What the task requires :: Exclude the pictures, then restate every entry below exactly.

Dataset records ::
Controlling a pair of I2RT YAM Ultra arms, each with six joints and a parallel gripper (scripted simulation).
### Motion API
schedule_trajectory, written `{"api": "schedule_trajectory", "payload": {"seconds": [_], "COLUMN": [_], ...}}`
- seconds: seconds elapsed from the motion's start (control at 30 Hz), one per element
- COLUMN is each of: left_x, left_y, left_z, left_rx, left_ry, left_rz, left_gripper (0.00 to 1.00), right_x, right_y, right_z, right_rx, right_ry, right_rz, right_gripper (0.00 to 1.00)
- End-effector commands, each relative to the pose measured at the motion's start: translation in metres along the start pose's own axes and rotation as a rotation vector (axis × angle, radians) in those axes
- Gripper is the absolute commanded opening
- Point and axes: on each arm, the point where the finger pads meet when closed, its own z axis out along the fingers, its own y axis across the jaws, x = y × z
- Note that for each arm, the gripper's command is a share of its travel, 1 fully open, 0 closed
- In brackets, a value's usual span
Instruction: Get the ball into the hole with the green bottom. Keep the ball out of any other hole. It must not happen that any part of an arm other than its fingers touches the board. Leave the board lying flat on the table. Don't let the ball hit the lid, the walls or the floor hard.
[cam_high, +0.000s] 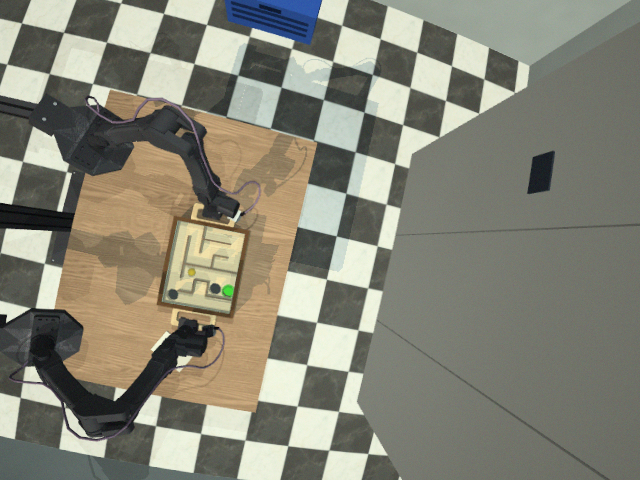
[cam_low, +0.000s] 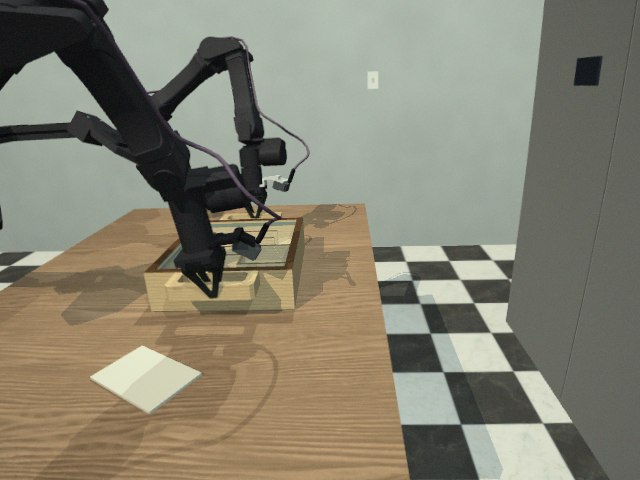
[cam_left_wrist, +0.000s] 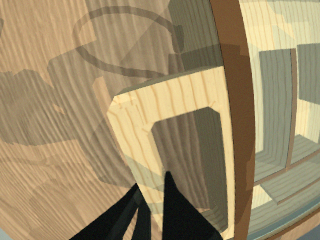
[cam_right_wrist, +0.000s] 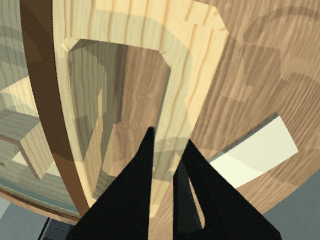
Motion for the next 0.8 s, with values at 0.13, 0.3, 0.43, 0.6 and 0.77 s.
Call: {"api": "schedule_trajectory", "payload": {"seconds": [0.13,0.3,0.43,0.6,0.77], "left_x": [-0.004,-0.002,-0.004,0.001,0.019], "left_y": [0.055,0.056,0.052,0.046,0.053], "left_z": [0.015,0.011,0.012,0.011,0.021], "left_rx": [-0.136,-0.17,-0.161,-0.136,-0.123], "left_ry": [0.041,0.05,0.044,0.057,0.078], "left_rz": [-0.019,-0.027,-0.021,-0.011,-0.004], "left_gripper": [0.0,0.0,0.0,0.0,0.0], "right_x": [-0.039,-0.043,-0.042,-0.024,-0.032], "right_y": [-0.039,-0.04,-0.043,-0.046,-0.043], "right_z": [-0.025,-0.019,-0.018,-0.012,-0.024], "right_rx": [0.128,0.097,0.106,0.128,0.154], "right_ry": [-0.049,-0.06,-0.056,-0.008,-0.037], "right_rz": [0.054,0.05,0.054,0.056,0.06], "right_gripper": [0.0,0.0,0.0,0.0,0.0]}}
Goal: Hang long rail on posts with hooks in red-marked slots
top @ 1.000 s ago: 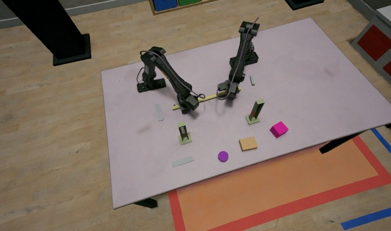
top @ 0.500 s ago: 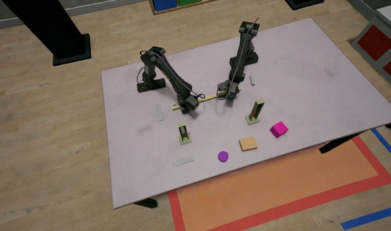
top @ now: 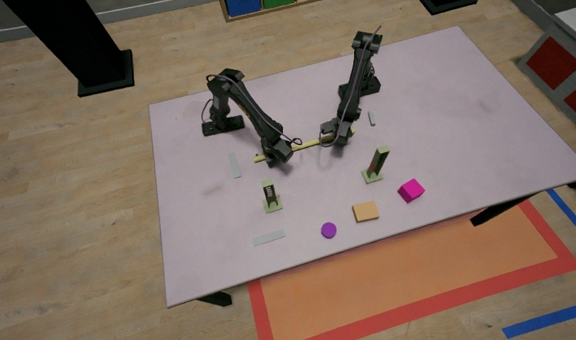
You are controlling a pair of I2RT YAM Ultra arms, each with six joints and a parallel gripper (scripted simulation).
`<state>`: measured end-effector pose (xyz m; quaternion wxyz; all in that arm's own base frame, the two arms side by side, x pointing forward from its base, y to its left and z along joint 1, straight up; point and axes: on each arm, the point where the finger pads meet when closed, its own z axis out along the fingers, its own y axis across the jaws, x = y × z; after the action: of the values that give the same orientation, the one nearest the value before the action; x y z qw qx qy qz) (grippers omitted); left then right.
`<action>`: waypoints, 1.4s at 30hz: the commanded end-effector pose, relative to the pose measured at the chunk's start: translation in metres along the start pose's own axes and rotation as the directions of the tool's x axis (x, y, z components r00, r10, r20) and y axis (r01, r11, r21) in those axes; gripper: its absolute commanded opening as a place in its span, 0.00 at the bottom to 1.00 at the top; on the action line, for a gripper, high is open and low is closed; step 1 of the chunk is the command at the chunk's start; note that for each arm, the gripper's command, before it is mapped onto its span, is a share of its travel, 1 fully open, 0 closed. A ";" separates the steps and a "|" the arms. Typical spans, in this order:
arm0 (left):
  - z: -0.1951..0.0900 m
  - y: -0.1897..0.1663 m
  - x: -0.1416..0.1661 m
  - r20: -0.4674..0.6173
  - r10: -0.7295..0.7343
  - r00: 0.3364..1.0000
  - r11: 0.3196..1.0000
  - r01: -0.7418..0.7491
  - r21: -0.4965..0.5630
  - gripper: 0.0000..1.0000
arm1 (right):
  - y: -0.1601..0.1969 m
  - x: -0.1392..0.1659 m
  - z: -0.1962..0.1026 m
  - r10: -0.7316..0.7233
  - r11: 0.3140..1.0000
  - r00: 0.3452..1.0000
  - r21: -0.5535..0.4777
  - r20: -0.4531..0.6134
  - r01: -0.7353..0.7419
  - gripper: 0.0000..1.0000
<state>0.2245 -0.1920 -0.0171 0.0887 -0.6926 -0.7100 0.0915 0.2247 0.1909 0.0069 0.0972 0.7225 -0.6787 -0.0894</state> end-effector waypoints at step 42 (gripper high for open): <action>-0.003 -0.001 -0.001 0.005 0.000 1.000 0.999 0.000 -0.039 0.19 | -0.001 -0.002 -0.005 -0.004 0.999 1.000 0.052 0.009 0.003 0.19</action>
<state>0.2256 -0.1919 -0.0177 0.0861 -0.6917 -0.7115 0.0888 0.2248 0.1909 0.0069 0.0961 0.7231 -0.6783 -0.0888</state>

Response to the exercise ::
Controlling a pair of I2RT YAM Ultra arms, each with six joints and a parallel gripper (scripted simulation).
### Motion API
schedule_trajectory, written `{"api": "schedule_trajectory", "payload": {"seconds": [_], "COLUMN": [_], ...}}`
- seconds: seconds elapsed from the motion's start (control at 30 Hz), one per element
- COLUMN is each of: left_x, left_y, left_z, left_rx, left_ry, left_rz, left_gripper (0.00 to 1.00), right_x, right_y, right_z, right_rx, right_ry, right_rz, right_gripper (0.00 to 1.00)
- End-effector commands, each relative to the pose measured at the motion's start: translation in metres along the start pose's own axes and rotation as a rotation vector (axis × angle, radians) in those axes
- Gripper is the absolute commanded opening
- Point and axes: on each arm, the point where the finger pads meet when closed, its own z axis out along the fingers, its own y axis across the jaws, x = y × z
- Note that for each arm, the gripper's command is a share of its travel, 1 fully open, 0 closed
- In brackets, a value's usual span
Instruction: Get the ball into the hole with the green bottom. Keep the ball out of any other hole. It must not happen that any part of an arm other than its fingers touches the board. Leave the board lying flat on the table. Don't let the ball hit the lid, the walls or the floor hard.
[cam_high, +0.000s] 
[cam_low, +0.000s] 
[cam_left_wrist, +0.000s] 
[cam_right_wrist, +0.000s] 
Motion for the next 0.8 s, with values at 0.13, 0.3, 0.43, 0.6 and 0.77 s.
Call: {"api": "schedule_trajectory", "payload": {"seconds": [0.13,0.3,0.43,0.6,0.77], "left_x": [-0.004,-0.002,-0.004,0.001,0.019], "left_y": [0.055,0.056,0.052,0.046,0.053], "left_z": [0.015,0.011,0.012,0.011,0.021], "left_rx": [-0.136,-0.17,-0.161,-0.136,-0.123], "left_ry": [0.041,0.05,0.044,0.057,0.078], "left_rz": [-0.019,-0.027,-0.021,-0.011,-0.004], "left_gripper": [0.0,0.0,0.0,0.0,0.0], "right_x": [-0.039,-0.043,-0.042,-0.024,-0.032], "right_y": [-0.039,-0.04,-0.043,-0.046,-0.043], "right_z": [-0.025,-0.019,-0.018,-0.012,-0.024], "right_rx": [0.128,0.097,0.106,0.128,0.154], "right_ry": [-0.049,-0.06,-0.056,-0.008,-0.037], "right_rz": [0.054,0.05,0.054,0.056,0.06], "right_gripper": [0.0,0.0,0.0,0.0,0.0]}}
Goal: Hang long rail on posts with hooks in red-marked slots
top @ 1.000 s ago: 
top @ 0.500 s ago: 
top @ now: 
You are controlling a pair of I2RT YAM Ultra arms, each with six joints and a parallel gripper (scripted simulation).
`<state>`: measured end-effector pose (xyz m; quaternion wxyz; all in that arm's own base frame, the two arms side by side, x pointing forward from its base, y to its left and z along joint 1, straight up; point and axes: on each arm, the point where the finger pads meet when closed, its own z axis out along the fingers, its own y axis across the jaws, x = y × z; after the action: of the values that give the same orientation, the one nearest the value before the action; x y z qw qx qy qz) (grippers omitted); left then right.
`<action>`: waypoints, 1.4s at 30hz: the commanded end-effector pose, relative to the pose measured at the chunk's start: translation in metres along the start pose's own axes and rotation as the directions of the tool's x axis (x, y, z components r00, r10, r20) and y axis (r01, r11, r21) in those axes; gripper: its absolute commanded opening as a place in its span, 0.00 at the bottom to 1.00 at the top; on the action line, for a gripper, high is open and low is closed; step 1 of the chunk is the command at the chunk's start; note that for each arm, the gripper's command, before it is mapped onto its span, is a share of its travel, 1 fully open, 0 closed. A ";" separates the steps and a "|" the arms. Typical spans, in this order:
arm0 (left):
  - z: -0.1951..0.0900 m
  - y: -0.1897..0.1663 m
  - x: -0.1416..0.1661 m
  - r20: -0.4674..0.6173
  - r10: -0.7295..0.7343
  - r00: 0.3364..1.0000
  - r11: 0.3196..1.0000
  - r01: -0.7418..0.7491
  - r21: -0.4965..0.5630
  - gripper: 0.0000..1.0000
arm1 (right):
  - y: -0.1601..0.1969 m
  - x: -0.1392..0.1659 m
  - z: -0.1962..0.1026 m
  - r10: -0.7316..0.7233
  - r11: 0.3140..1.0000
  - r00: 0.3452..1.0000
  - r21: -0.5535..0.4777
  - r20: -0.4531..0.6134
  - r01: -0.7353..0.7419
  - gripper: 0.0000..1.0000
<state>0.2245 -0.1920 -0.0171 0.0887 -0.6926 -0.7100 0.0915 0.2247 0.1909 0.0069 0.0972 0.7225 -0.6787 -0.0894</state> end-effector waypoints at step 42 (gripper high for open): <action>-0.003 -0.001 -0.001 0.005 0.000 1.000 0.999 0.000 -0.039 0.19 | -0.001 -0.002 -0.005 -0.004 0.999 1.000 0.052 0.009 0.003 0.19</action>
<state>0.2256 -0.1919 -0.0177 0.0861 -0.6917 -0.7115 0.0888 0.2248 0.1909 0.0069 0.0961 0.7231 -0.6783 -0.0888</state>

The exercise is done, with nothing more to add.